▸ **DIRECTIONS**
Would you repeat each line below exactly, without the pictures?

▸ **DATA BLOCK**
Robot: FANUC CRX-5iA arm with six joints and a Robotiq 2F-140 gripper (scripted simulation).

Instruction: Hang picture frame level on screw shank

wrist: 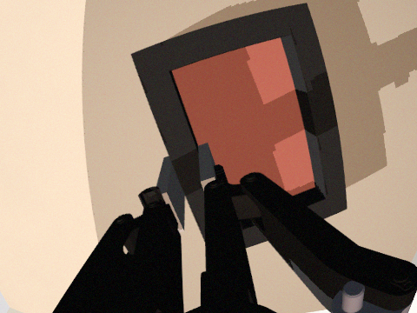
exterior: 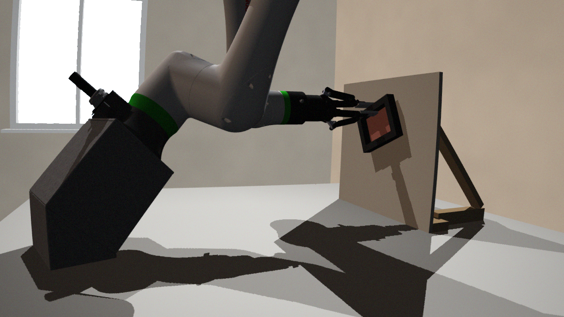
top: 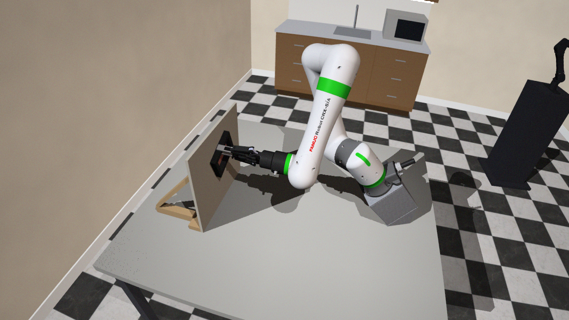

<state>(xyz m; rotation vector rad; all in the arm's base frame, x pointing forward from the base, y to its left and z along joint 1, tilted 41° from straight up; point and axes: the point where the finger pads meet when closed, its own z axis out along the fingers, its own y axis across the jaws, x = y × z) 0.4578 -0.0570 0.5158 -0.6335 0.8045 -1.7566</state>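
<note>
Now: hand 40 mm above the black picture frame, 30 mm to the left of it and 30 mm short of it. Round my hand: tan board: 110 mm below, 50 mm ahead, 30 mm to the right.
</note>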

▸ **RESULT FOR THIS TASK**
Robot: FANUC CRX-5iA arm with six joints and a Robotiq 2F-140 gripper (scripted simulation).

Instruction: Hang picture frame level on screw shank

wrist: 
exterior: 
top: 

<state>(xyz m; rotation vector rad; all in the arm's base frame, x pointing forward from the base, y to its left and z along joint 1, tilted 41° from straight up; point and axes: the point where the finger pads meet when closed, its own z axis out along the fingers, its own y axis across the jaws, x = y × z) 0.4578 -0.0570 0.5158 -0.6335 0.8045 -1.7566</state>
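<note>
Now: hand 40 mm above the black picture frame, 30 mm to the left of it and 30 mm short of it. Round my hand: tan board: 110 mm below, 50 mm ahead, 30 mm to the right.
</note>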

No more is needed for this exercise.